Suppose that in the configuration that Figure 5 shows, the Houston routing group had contained two SMTP connectors named Internet 1 and Internet 2. You can assign the Exchange server Hub2 as a bridgehead for the Internet 1 connector, then define an SMTP address space with a cost of 1. In the same way, you can assign Hub1 as a bridgehead for the Internet 2 connector, but assign that SMTP address space a higher cost of 10. After this configuration replicates to all servers, the link state table will contain SMTP address space routing definitions that give preference to Hub2 for outbound mail.

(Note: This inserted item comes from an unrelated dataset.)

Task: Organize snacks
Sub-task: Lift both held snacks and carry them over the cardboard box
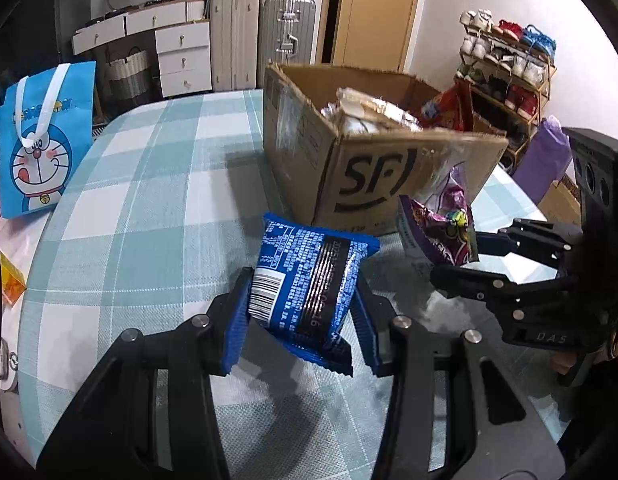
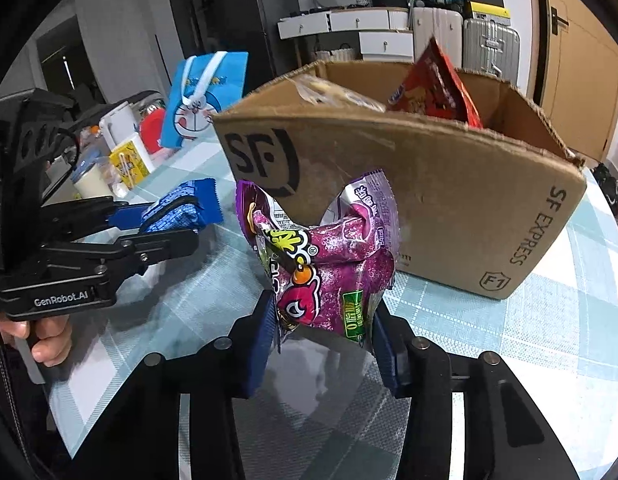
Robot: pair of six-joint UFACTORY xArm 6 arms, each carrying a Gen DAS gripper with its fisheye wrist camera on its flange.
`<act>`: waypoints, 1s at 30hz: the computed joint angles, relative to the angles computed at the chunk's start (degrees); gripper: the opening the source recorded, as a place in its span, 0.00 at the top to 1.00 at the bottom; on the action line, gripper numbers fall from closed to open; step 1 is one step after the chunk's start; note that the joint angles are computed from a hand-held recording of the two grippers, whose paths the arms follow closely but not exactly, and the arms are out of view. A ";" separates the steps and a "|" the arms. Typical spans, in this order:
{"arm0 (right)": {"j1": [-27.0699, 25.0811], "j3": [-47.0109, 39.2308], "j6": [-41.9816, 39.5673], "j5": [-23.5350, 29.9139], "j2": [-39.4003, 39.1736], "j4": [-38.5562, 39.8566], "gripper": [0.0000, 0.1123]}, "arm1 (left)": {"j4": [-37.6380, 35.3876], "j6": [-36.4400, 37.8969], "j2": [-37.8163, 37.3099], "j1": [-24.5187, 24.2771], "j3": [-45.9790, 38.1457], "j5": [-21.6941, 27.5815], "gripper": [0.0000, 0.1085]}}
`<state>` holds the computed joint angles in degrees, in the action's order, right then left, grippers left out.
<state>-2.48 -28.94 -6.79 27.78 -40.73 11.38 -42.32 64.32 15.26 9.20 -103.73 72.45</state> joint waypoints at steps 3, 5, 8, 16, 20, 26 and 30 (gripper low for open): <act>-0.03 0.28 -1.35 0.04 -1.34 1.31 0.60 | -1.35 0.29 -0.28 0.40 -0.15 0.18 0.60; -0.22 0.38 -1.87 0.13 -2.28 1.79 0.60 | -2.06 0.52 -0.67 0.61 -0.04 0.18 0.60; -0.53 0.34 -2.46 0.37 -3.84 2.69 0.60 | -3.44 0.75 -1.37 1.15 -0.04 0.54 0.60; -2.47 -0.63 -2.90 2.69 -9.74 3.60 0.60 | -6.16 -0.23 -2.40 2.41 -1.58 2.87 0.60; -4.68 -1.47 -3.20 4.57 -12.23 3.51 0.60 | -7.19 -1.18 -2.57 2.47 -2.66 3.18 0.60; -8.36 -5.52 -4.32 8.69 -12.25 2.03 0.60 | -8.08 -4.06 -0.52 2.15 -7.72 3.84 0.60; -11.96 -9.21 -8.28 12.73 -12.37 3.62 0.60 | -8.19 -5.96 1.59 1.63 -12.61 4.46 0.60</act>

If Hub2 is down, mail will automatically reroute to Hub1.

Scratching the Surface
With a good understanding of how Exchange routes mail and much careful planning and consideration, you can build efficient and fault-tolerant solutions. However, building a good routing design for Exchange isn't a trivial undertaking, especially when you must deal with a variety of connectors and sites. The Web sidebar "A Sample Design" presents the necessary steps to configure the type of design that this article describes. (To read the sidebar, go to http://www .exchangeadmin.com, and enter InstantDoc ID 22859.) However, I strongly suggest that you plan, gather information, build a prototype, test, and experiment to see what works best for your situation. In the next installment of this series, I'll explain some of the configurations you can make to help fortify your Exchange servers against threats such as unauthorized relay.